Paul Krugman, the Nobel Prize winning columnist for the New York Times, thinks that the Eurozone (indeed the EU) should invest more funds in public projects that massively reduce unemployment so that this would stimulate demand – he says the problem (except for Greece) is not profligate Government spending, but lack of demand. Rather than worrying about Government debt, we should address the real challenge: massive unemployment and the economic depression.

Only ideologues and Austerists support the austerity agenda for Europe as a whole. While Greece is a special case (complicated, definitely profligate), it is a serious mistake to turn every challenge in the EU into a Greek tragedy. Spain and Italy have different challenges from Greece – no one size solution fits all. What is needed is imagination and leadership.

And this is what the electors in Greece will be looking for. They will be disappointed. So we can expect confusion to reign for the rest of June.


Thursday, May 31, 2012

Someone Should Listen to Paul Krugman


Mario Draghi, who runs the European Central Bank, made clear yesterday that he now feels the current arrangements for the Eurozone are unsustainable. He called on the leadership of the zone to make clear and unequivocal commitments to either its sustainability or to significant change, while clearly signaling his preference for the latter. He noted that the real battle for the Euro was being fought in Italy and Spain – suggesting he already sees Greece out iof the zone following a default.

At almost the same time, the EU commissioner for economic matters, Olli Rhen, was making similar statements. Suggesting it was time for some serious and focused leadership from his political masters, Rhen said that the single currency’s members needed “a genuine stability culture and a much upgraded common capacity to contain common contagion. This is the case, at least if we want to avoid a disintegration of the Eurozone and if we want it to survive.”

As these words were being uttered, the electrorate in Ireland were being asked to vote in favour or against the fiskalunion compact and its austerity implications for Ireland, with a “yes” vote looking likely.
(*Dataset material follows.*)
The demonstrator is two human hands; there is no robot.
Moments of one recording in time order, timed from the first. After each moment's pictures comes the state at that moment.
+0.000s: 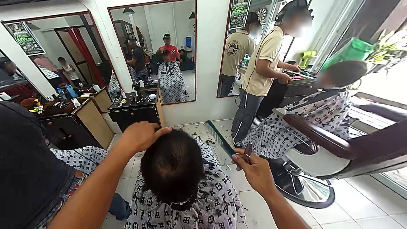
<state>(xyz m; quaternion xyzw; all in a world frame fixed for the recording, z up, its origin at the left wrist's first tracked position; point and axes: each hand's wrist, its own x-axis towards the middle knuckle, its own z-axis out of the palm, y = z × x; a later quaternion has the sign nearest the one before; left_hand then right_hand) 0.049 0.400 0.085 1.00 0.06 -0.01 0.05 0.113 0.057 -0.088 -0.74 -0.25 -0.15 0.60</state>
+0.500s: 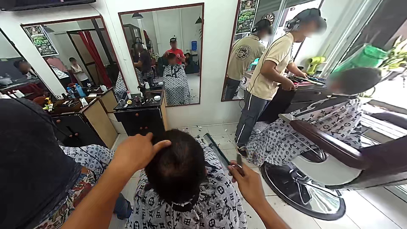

So an eventful day in Europe. The clock is indeed ticking and the time for a Greek exit and a Spanish and Italian bailout appear imminent. Greece will default and leave the Euro, though some are floating the idea of “defaulting” within the Euro – impossible under all of the agreements Greece has signed and all members of the fiskalunion compact have agreed to. Spain is wandering around in the wilderness of debt financing looking for someone or something to save its ailing banking system and support its government. Italy is reeling from two major earthquakes and the earth shattering silence of its core economy. It’s a mess.

Paul Krugman is in Europe promoting the view that almost everyone who is supporting the Eurozone strategy of austerity has it dead wrong. Austerity is not inspiring business confidence, is not working and is morally wrong. Austerity is leading to a lost generation of young people and the idea that they will all go off and start their own businesses is just pure nonsense (as indeed it is). What is needed, he suggests, is more infrastructure and public spending, modest rise in inflation and the encouragement of risk.

He is getting some serious negative reaction, with most who discuss the issue with him being simply incredulous that a Nobel prize winning economist could be so out of tune with the dominant view. Precisely. This is what thinkers do – challenge orthodoxy. This is why he won the Nobel prize.

He does make the point that, once unemployment starts to go down and we see economic growth occurring, then is the time to reduce public spending and lower debt – but most don’t hear this part.

His suggestion that the current fixation on austerity is actually an ideology not an evidence based strategy also gets people upset. “If a family is in serious debt they must reduce it” say his critics and he responds, politely but firmly, that an economy is very different from a household and we cant see the analogy taking us very far.

But at least he is a willing crusader against wrong-minded and failing economic policies. Someone should listen.